Homework 10 Solved

22C:122/55:132, Spring 2001

Douglas W. Jones
  1. Background: A self-proclaimed computer expert asserts that, given two pipelined machines, the machine with more pipeline stages will usually be faster.

    A parallel argument about vector machines would hold that, given two vector machines, the machine with the _______ vector advantage would be faster.

    Part A: Complete and explain the analogy:

    The machine with the larger vector advantage would be faster. More pipeline stages implies more instructions being processed within the CPU in parallel; a larger vector advantage implies that more vector operands can be processed per instruction. In each case, the larger number implies more parallelism.

    Part B: Is the computer expert correct in his assertion? Explain why, or why not.

    The "expert" is wrong.

    Large vector advantages are not advantageous, because each vector instruction typically requires a moderately large number of scalar instructions to prepare base registers, strides, and other parameters. If these are relatively slow, they become the computational bottleneck. If they are fast, the vector advantage begins to disappear.

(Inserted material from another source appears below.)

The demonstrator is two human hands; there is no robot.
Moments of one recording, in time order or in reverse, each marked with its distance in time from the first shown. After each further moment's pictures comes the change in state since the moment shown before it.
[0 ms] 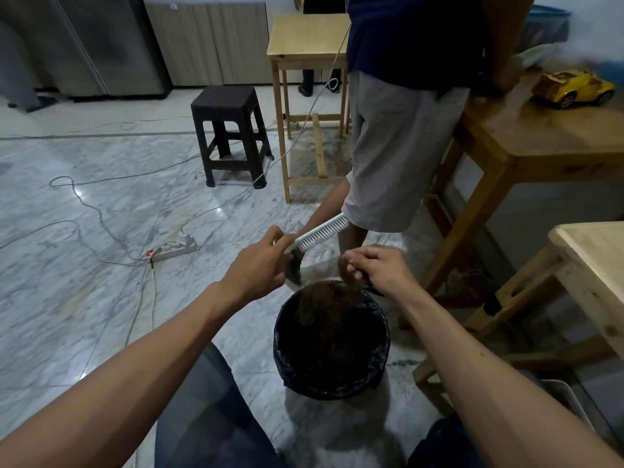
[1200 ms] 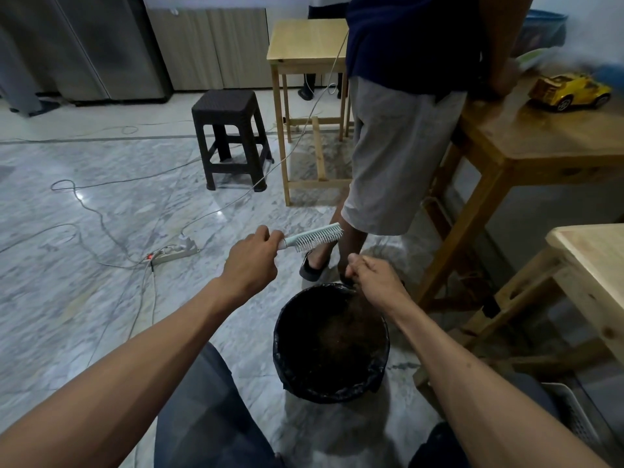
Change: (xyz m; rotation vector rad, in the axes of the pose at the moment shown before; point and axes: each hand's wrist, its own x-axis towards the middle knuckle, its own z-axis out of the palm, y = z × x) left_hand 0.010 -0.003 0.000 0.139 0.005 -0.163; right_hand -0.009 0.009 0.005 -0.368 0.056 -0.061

    Similarly, machines with many pipeline stages tend to require many operand delay slots and branch delay slots. Efficient use of such a machine requires elaborate interleaving of computationally independent instructions, and as the number of delay slots that must be filled grows, the complexity of the code generation problem quickly becomes unmanagable. As a result, the payoff for longer pipelines can be marginal or nonexistant.

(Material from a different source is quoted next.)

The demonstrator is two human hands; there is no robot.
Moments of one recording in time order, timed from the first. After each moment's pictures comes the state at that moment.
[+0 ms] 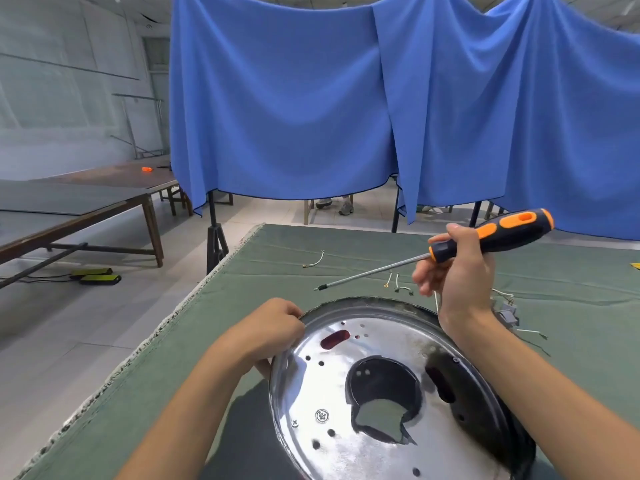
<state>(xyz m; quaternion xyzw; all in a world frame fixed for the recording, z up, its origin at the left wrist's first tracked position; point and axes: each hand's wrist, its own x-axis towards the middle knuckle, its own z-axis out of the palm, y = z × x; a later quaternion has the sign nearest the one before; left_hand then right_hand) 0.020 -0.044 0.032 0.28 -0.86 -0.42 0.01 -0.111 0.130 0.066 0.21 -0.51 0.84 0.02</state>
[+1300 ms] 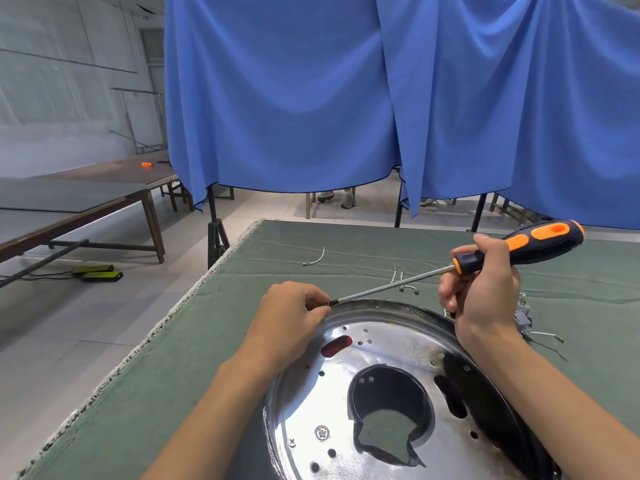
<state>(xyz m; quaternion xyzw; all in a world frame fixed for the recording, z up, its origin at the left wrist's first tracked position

  2. Problem: Do a top-level design for an operate stage that is able to handle not only simple one-cycle operations such as and, or, not, add and subtract, but also complex microcoded operations such as multiply and divide. What follows is a proposed data part for this pipeline stage. CU is the control unit. The basic idea is that, during normal pipelined operations, data flows through ALU between interstage registers, while in microcoded operation, some data is recirculated from the ALU output back to an ALU input, while other data (for example, the divisor or the multiplicand) remains constant and is held in a stalled interstage register. One of the output interstage registers is used to hold the recirculated data -- from the point of view of the later pipeline stages, the contents of this register are invalid data so long as the pipeline is stalled.
            stall   __|__   __|__    __|__ 
    	  ^    |>_IR_| |>_A__|  |>_B__|
              |       |       |        |     
              |    ---o       |  ------|-----
              |  _|_  |      _|_|_     |     |
              | |   |-|------\0_1/     |     |
              | | CU| |       _|_______|_    |
              o-|___|-|------| ALU shift |   |
              |       |      |___________|   |
              |     __|__        __|__       |      
              v    |>_IR_|      |>_R__|      |      
             in-      |            |         |
            validate  |            o---------
                      |            |
    
    The control unit is a sequential machine with an internal state register. The input is the current instruction, and the outputs are ALU and shifter controls, multiplexor controls, and an indication of whether the pipe should stall during the next clock cycle.
    	IR      ---------
    	 |  ___|___      |
    	 | |>_state|     |
            _|_____|_        |
                |            |
                |    -----   |
                |   |     |  |
                 ---|  F  |  |
                    |_____|  |
                   ____|____ |
            stall   | | | |  |
    	  |     | | |  --
              o-----  | |
    	  |       |  -------- mux control
            in-       |
            validate   ---------- function select
    
    So long as the control unit is in its initial state, the IR determines the next state and the outputs. If the IR encodes a simple instruction, the next state is the initial state, no stall/invalidate is requested, the mux control prevents recirculation, and the function is selected for this pipelined instruction. So long as this situation persists, the finite state machine will process one pipelined instruction per microcycle and an observer will see no evidence of microcoded execution.

    If the IR holds a valid microcoded instruction, the stall/invalidate output goes high and the next state leads into a microcoded sequence of instructions, with the mux control and function select set accordingly for each step in the sequence. The final microinstruction in the sequence computes the valid result, sets the stall/invalidate output low, and has the initial state as its successor.